__WHAT YOU SHOULD DO__.
Every record here needs to be written out again exactly.
=== Begin Enclosure ===
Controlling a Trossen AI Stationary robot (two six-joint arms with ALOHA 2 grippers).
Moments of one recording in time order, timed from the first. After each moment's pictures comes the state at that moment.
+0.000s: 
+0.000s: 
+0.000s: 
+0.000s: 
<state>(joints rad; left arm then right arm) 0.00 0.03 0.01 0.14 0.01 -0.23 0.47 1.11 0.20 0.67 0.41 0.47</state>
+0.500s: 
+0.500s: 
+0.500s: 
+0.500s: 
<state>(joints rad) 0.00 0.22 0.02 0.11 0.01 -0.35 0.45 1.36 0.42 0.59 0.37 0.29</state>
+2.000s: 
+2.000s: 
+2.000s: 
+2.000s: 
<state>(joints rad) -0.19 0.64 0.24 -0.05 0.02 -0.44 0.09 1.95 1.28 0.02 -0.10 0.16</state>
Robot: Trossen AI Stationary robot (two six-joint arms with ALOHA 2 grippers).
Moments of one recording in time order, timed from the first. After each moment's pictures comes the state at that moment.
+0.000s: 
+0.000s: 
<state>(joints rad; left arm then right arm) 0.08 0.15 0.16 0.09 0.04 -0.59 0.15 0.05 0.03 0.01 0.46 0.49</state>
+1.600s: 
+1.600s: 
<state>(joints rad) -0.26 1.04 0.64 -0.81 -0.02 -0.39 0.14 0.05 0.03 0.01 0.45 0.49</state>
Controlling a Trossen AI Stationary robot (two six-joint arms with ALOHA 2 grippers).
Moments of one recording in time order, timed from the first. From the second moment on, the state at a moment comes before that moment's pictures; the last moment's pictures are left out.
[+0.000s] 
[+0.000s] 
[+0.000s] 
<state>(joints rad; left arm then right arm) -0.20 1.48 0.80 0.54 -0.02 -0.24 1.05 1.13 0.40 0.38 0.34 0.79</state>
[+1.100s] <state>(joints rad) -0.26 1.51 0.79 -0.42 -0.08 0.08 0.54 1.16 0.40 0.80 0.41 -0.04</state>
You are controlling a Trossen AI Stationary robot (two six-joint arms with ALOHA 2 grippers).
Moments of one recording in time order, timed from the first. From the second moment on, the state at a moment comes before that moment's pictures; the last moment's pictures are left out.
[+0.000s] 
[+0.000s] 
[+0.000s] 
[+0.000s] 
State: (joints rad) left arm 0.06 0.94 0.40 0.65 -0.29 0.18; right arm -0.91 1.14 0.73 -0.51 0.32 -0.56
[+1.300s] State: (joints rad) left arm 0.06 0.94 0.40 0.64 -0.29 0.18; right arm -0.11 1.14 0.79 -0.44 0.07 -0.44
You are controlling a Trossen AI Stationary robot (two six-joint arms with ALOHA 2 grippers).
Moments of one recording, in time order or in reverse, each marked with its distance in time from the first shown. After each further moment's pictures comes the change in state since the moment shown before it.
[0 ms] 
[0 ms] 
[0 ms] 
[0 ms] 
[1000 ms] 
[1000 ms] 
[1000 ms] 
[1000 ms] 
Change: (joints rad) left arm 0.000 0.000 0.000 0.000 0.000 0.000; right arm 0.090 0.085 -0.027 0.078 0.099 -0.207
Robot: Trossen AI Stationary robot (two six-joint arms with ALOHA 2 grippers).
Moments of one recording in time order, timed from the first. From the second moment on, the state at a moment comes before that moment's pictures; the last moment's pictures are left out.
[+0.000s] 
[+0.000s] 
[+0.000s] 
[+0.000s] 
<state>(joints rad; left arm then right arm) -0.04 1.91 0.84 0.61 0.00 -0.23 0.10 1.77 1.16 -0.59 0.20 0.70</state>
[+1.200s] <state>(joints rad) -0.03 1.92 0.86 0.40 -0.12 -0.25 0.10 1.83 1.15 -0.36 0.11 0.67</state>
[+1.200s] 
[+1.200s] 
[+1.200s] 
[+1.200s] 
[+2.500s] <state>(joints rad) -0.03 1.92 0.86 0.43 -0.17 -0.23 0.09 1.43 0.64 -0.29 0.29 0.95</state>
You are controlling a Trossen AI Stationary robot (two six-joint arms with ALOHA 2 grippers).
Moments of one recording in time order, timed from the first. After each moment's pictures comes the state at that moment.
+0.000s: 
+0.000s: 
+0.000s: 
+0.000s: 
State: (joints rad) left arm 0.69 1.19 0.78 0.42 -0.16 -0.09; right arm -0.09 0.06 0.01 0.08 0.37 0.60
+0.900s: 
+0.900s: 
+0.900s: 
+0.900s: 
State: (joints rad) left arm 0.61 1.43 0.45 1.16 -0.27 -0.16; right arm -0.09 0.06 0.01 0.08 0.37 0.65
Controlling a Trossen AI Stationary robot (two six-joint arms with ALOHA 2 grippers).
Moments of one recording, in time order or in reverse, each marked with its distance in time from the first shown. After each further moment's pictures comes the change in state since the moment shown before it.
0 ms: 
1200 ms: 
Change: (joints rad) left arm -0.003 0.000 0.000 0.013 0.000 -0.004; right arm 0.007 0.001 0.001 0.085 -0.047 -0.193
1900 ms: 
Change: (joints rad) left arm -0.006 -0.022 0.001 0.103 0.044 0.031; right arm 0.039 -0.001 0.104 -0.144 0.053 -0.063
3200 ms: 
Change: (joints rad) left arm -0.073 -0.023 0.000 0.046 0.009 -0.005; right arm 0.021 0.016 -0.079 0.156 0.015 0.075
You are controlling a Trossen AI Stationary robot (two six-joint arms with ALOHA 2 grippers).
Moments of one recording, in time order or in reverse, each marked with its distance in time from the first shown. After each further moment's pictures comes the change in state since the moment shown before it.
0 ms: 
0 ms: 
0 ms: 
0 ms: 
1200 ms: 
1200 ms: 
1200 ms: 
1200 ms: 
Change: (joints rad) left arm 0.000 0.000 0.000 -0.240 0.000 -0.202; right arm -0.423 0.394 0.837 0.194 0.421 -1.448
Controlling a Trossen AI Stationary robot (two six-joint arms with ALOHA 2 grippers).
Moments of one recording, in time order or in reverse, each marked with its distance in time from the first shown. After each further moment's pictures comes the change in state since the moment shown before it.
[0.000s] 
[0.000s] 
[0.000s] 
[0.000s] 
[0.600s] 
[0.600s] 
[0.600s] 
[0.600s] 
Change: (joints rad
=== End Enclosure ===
__SOLUTION TO THE PROBLEM__.
Controlling a Trossen AI Stationary robot (two six-joint arms with ALOHA 2 grippers).
Moments of one recording in time order, timed from the first. After each moment's pictures comes the state at that moment.
+0.000s: 
+0.000s: 
+0.000s: 
+0.000s: 
<state>(joints rad; left arm then right arm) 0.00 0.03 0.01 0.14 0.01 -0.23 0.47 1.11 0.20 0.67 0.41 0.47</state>
+0.500s: 
+0.500s: 
+0.500s: 
+0.500s: 
<state>(joints rad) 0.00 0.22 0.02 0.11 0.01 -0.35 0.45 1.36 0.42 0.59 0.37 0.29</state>
+2.000s: 
+2.000s: 
+2.000s: 
+2.000s: 
<state>(joints rad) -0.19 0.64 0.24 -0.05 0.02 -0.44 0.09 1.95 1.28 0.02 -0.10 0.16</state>
Robot: Trossen AI Stationary robot (two six-joint arms with ALOHA 2 grippers).
Moments of one recording in time order, timed from the first. After each moment's pictures comes the state at that moment.
+0.000s: 
+0.000s: 
<state>(joints rad; left arm then right arm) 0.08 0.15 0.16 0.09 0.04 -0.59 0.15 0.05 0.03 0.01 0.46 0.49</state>
+1.600s: 
+1.600s: 
<state>(joints rad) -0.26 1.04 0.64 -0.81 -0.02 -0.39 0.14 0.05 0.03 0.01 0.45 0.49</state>
Controlling a Trossen AI Stationary robot (two six-joint arms with ALOHA 2 grippers).
Moments of one recording in time order, timed from the first. From the second moment on, the state at a moment comes before that moment's pictures; the last moment's pictures are left out.
[+0.000s] 
[+0.000s] 
[+0.000s] 
<state>(joints rad; left arm then right arm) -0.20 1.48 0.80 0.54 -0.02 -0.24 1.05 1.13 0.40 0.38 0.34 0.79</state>
[+1.100s] <state>(joints rad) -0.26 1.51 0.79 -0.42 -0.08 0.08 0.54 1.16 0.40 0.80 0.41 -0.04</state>
You are controlling a Trossen AI Stationary robot (two six-joint arms with ALOHA 2 grippers).
Moments of one recording in time order, timed from the first. From the second moment on, the state at a moment comes before that moment's pictures; the last moment's pictures are left out.
[+0.000s] 
[+0.000s] 
[+0.000s] 
[+0.000s] 
State: (joints rad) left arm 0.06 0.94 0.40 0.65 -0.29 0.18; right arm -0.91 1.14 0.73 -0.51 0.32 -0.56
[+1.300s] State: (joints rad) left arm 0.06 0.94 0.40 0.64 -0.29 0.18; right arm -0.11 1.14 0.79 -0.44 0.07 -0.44
You are controlling a Trossen AI Stationary robot (two six-joint arms with ALOHA 2 grippers).
Moments of one recording, in time order or in reverse, each marked with its distance in time from the first shown. After each further moment's pictures comes the change in state since the moment shown before it.
[0 ms] 
[0 ms] 
[0 ms] 
[0 ms] 
[1000 ms] 
[1000 ms] 
[1000 ms] 
[1000 ms] 
Change: (joints rad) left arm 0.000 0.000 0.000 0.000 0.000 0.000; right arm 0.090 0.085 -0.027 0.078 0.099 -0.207
Robot: Trossen AI Stationary robot (two six-joint arms with ALOHA 2 grippers).
Moments of one recording in time order, timed from the first. From the second moment on, the state at a moment comes before that moment's pictures; the last moment's pictures are left out.
[+0.000s] 
[+0.000s] 
[+0.000s] 
[+0.000s] 
<state>(joints rad; left arm then right arm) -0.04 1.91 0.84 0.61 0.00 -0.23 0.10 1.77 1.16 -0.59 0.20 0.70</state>
[+1.200s] <state>(joints rad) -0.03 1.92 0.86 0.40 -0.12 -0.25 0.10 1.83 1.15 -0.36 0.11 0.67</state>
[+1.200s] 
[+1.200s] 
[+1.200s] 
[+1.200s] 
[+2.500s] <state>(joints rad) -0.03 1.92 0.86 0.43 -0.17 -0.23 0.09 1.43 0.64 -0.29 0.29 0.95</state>
You are controlling a Trossen AI Stationary robot (two six-joint arms with ALOHA 2 grippers).
Moments of one recording in time order, timed from the first. After each moment's pictures comes the state at that moment.
+0.000s: 
+0.000s: 
+0.000s: 
+0.000s: 
State: (joints rad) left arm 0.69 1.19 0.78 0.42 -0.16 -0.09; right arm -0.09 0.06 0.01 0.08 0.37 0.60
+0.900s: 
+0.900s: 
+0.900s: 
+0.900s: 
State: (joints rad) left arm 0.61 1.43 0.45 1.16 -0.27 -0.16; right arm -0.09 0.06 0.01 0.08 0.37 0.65
Controlling a Trossen AI Stationary robot (two six-joint arms with ALOHA 2 grippers).
Moments of one recording, in time order or in reverse, each marked with its distance in time from the first shown. After each further moment's pictures comes the change in state since the moment shown before it.
0 ms: 
1200 ms: 
Change: (joints rad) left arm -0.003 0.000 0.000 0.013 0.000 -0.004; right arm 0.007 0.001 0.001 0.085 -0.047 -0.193
1900 ms: 
Change: (joints rad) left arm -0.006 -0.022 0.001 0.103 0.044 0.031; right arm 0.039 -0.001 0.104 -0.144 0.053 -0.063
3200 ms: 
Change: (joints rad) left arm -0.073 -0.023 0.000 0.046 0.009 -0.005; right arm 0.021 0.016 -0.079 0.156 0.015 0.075
You are controlling a Trossen AI Stationary robot (two six-joint arms with ALOHA 2 grippers).
Moments of one recording, in time order or in reverse, each marked with its distance in time from the first shown. After each further moment's pictures comes the change in state since the moment shown before it.
0 ms: 
0 ms: 
0 ms: 
0 ms: 
1200 ms: 
1200 ms: 
1200 ms: 
1200 ms: 
Change: (joints rad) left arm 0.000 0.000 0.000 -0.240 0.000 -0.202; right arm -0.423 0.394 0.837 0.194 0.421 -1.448
Controlling a Trossen AI Stationary robot (two six-joint arms with ALOHA 2 grippers).
Moments of one recording, in time order or in reverse, each marked with its distance in time from the first shown. After each further moment's pictures comes the change in state since the moment shown before it.
[0.000s] 
[0.000s] 
[0.000s] 
[0.000s] 
[0.600s] 
[0.600s] 
[0.600s] 
[0.600s] 
Change: (joints rad

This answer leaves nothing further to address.